The purpose of this post is to show that we can get up an running on Google infrastructure just as easily as we could on EC2, and be able to quickly do some real dask data processing. This worked pretty well, both for setting up an environment and for interfacing with GCS as an alternative to S3.

Further thoughts:

A data-set of size ~GBs is hardly big data, but this is not a performance test, only a proof of concept.
the google-compute/kubernetes scripts should be well documented and configurable; in the long run it would be nice to recode as a helm chart and make available as a google container app (initial example here)

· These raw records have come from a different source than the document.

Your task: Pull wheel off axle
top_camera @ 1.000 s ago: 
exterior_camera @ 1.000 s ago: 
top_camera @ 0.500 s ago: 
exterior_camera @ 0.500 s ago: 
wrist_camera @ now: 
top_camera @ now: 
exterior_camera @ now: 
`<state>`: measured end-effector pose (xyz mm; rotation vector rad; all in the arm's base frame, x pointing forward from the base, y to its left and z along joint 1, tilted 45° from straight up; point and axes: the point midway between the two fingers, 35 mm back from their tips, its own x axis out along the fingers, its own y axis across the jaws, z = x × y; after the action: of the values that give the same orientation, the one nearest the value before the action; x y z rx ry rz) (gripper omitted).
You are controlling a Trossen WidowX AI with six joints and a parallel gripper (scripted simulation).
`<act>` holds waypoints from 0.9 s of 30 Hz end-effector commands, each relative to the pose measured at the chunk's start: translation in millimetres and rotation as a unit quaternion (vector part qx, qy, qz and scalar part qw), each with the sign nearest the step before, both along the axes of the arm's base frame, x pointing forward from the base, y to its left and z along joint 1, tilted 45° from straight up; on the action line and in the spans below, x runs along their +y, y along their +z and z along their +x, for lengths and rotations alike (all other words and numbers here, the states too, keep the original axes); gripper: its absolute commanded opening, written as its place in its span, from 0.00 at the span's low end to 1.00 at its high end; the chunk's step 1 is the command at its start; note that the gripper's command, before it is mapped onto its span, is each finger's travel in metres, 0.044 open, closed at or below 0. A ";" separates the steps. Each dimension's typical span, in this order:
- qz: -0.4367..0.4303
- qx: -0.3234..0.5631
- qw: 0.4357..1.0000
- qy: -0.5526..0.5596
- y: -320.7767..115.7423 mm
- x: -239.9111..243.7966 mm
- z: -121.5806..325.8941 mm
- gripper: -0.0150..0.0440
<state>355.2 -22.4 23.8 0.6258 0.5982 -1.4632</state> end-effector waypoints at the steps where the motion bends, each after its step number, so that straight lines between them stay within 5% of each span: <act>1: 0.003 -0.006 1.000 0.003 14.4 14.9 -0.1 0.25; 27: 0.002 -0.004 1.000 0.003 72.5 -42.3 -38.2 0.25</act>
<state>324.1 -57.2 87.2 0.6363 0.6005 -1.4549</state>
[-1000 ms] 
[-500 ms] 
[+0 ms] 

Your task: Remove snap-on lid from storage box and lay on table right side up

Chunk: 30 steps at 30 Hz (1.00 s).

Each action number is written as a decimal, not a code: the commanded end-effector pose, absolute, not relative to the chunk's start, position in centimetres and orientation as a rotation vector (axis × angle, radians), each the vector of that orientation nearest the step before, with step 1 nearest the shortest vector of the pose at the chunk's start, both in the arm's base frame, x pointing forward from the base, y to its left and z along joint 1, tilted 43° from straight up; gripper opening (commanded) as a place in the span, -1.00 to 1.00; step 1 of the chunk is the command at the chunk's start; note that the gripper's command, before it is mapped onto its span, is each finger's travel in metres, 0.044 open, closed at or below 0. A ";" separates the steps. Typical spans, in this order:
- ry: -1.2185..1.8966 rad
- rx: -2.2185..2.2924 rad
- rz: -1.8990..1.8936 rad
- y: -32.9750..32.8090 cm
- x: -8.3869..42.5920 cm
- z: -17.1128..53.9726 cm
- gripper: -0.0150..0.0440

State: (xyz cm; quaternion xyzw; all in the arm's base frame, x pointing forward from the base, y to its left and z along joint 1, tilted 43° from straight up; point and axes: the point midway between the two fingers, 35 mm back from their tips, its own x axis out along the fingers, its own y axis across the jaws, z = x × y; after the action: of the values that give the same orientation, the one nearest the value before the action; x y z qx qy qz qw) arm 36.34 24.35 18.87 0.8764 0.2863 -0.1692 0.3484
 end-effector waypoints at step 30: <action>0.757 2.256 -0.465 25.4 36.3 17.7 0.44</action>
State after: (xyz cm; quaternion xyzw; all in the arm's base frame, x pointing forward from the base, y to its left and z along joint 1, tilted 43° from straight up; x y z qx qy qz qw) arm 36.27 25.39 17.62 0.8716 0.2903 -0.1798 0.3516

currently, control of the number of nodes, containers, etc., happens from the laptop CLI. It would be possible to have the scheduler call kubernetes and be able to launch worker containers with various parameters at will, with some management interface on the scheduler
gcsfs required fetching of data at 5MB boundaries, but was still not particularly fast. There is a significant overhead associated with establishing each connection. Parquet allows reading only small parts (e.g., one column) of larger files, but there may be several parts required; gcsfs allows setting the read-ahead block size, but more intelligent decisions could be made on what to read.